- [ACTION ITEM] I need an exact copy of the lines from the one containing "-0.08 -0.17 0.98" through the end of the records, without any pictures.

Recorded data
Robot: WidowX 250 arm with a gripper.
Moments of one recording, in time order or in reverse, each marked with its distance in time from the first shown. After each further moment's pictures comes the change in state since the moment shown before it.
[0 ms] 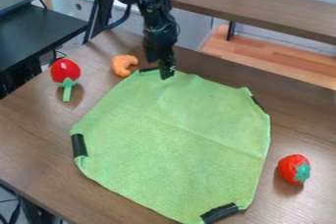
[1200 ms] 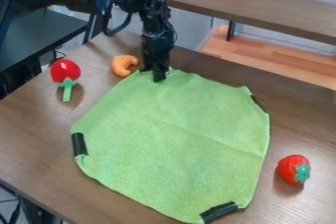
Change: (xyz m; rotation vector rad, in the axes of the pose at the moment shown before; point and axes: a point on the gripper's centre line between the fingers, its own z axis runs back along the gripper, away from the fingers) arm -0.009 0.010 -0.022 0.017 0.078 -0.022
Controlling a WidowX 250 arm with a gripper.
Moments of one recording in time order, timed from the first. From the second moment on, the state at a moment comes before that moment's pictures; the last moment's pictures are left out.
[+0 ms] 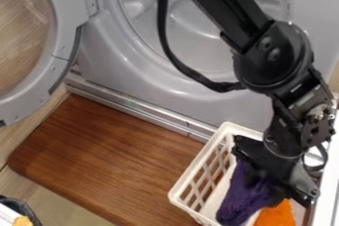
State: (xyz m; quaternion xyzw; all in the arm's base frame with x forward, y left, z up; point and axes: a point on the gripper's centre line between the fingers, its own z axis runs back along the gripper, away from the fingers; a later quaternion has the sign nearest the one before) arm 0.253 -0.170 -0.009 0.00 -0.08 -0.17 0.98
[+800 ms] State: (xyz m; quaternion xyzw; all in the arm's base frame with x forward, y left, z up) arm 0.245 -0.171 0.029 -0.03 -0.11 -0.20 0.97
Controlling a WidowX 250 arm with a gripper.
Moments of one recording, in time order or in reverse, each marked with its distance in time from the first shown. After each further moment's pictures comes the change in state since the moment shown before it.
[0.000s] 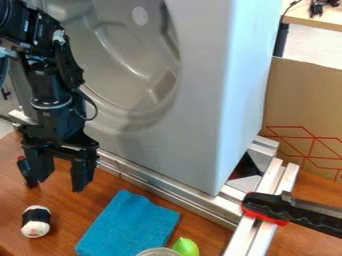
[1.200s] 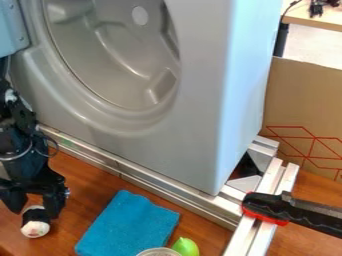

- [RESPONSE FOR THIS EXERCISE]
State: (xyz m; quaternion xyzw; all in the arm's base frame with x forward, y left, z up; point and axes: a point on the gripper's centre line between the fingers, its own z axis runs back along the gripper, away from the fingers; a later quaternion has the sign nearest the one before) arm 0.253 -0.170 -0.009 0.00 -0.08 -0.17 0.98
[+800 ms] State: (xyz m; quaternion xyzw; all in the arm's base frame with x forward, y left, z up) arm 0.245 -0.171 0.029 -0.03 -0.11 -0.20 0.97
Controlling a WidowX 250 arm with a gripper.
Moments of one recording, in time order or in reverse, each marked with its distance in time from the first shown. After each further moment's pictures comes the change in state since the moment shown before it.
[0.000s] 
[1.200s] 

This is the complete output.